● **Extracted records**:
- Opening Delimiter -

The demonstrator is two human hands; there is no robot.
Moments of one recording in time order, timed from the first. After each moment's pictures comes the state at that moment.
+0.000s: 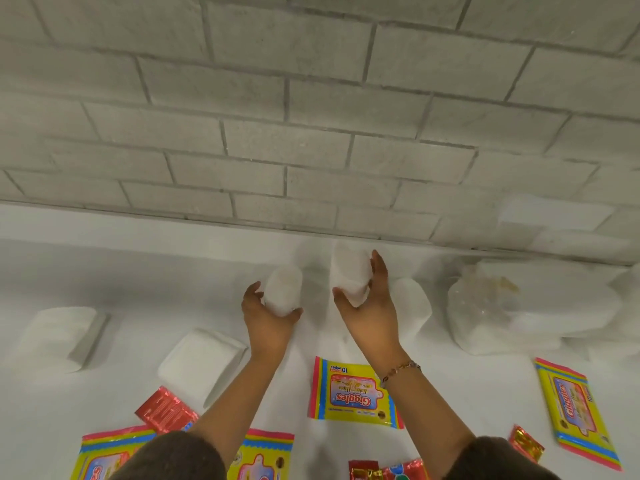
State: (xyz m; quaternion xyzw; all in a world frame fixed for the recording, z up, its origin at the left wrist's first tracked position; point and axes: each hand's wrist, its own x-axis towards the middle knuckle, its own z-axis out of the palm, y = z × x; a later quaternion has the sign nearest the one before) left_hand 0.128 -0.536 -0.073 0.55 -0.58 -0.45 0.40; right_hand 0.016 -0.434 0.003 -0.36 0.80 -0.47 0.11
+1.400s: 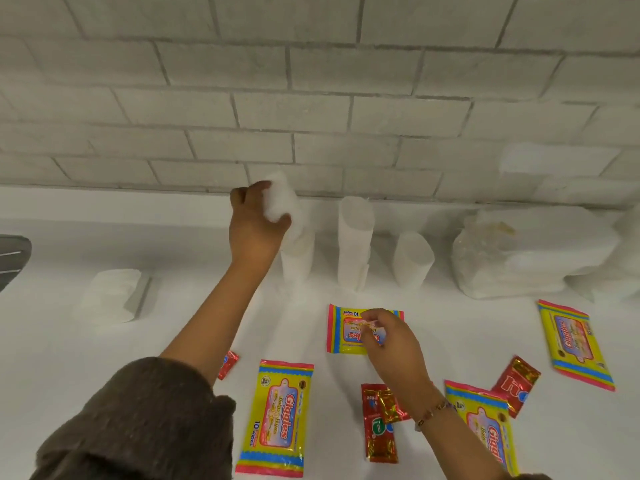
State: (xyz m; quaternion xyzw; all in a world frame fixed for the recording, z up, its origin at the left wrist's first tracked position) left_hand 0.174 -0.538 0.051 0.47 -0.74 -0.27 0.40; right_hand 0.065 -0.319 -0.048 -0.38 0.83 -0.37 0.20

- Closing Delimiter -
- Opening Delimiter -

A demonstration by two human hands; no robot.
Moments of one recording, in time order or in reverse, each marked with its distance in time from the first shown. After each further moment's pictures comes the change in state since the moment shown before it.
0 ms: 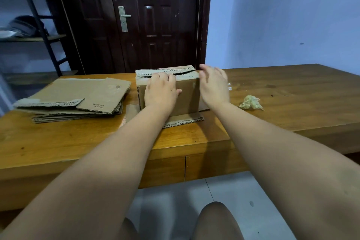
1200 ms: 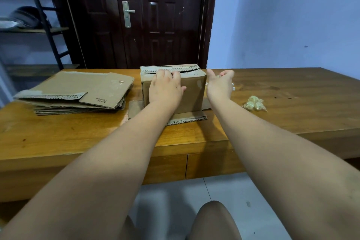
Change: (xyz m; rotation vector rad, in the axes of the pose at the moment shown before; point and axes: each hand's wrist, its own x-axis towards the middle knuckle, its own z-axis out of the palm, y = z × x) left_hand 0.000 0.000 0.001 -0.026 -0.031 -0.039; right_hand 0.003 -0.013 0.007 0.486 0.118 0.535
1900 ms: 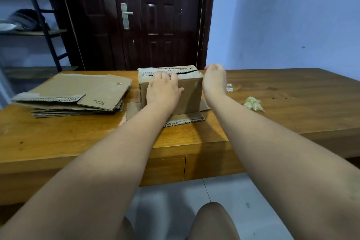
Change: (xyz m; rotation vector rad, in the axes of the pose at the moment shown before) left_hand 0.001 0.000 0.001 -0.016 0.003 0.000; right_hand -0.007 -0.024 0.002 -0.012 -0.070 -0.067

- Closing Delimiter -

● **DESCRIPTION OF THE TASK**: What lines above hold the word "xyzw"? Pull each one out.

● **FINISHED TASK**:
State: (xyz m; quaternion xyzw; all in a world frame fixed for the recording, z up, its origin at the left wrist's first tracked position; point and axes: each hand's wrist, its own x-axis towards the middle knuckle, its own z-axis out of the palm, y = z × x; a later quaternion has the sign nearest the one before) left_hand 0.128 -0.536 -0.073 0.55 -0.58 -0.45 0.40; right_hand 0.016 -0.434 0.003 -0.36 0.80 -0.47 0.11
State: (xyz m; quaternion xyzw; all in a world frame fixed for the recording, z up, its origin at the left wrist's first tracked position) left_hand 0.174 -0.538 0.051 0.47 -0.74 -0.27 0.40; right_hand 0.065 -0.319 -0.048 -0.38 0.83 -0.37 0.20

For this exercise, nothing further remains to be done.